- **REQUIRED ACTION**
Using the listing that follows, report how many lines include the word "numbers", and add no other words.

======== GIVEN INFORMATION

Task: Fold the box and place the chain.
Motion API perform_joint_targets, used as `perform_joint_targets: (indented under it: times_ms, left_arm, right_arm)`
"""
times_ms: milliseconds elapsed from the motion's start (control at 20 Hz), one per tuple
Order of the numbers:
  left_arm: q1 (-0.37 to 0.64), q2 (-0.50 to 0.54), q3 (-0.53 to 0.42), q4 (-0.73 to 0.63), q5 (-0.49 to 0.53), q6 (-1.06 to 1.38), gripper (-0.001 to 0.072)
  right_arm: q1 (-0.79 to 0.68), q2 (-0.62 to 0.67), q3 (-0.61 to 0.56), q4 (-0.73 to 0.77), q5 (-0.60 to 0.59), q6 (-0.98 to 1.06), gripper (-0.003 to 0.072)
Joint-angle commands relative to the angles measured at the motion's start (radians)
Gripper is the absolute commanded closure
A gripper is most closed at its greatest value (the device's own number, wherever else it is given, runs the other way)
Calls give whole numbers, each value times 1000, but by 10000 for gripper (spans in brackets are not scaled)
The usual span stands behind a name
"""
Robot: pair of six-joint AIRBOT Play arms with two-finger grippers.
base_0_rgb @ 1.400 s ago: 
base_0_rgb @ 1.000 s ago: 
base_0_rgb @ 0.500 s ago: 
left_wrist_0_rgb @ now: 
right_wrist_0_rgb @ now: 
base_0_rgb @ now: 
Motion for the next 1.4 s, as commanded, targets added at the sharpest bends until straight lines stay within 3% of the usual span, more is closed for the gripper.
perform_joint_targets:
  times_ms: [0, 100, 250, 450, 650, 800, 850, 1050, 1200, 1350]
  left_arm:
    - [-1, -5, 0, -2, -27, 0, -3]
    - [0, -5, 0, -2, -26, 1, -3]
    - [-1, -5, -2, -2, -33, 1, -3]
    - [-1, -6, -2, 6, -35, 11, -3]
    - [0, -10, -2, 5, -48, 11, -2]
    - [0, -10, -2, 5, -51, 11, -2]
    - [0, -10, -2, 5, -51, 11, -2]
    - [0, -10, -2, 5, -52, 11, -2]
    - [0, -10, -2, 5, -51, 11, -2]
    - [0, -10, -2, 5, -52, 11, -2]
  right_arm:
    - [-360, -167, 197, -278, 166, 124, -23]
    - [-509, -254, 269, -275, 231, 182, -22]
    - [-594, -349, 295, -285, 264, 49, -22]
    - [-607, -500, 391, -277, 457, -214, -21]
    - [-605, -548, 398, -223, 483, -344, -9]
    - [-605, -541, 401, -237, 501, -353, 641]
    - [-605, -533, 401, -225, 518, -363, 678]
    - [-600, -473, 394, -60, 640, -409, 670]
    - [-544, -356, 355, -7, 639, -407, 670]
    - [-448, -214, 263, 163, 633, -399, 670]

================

- **RESULT BELOW**
2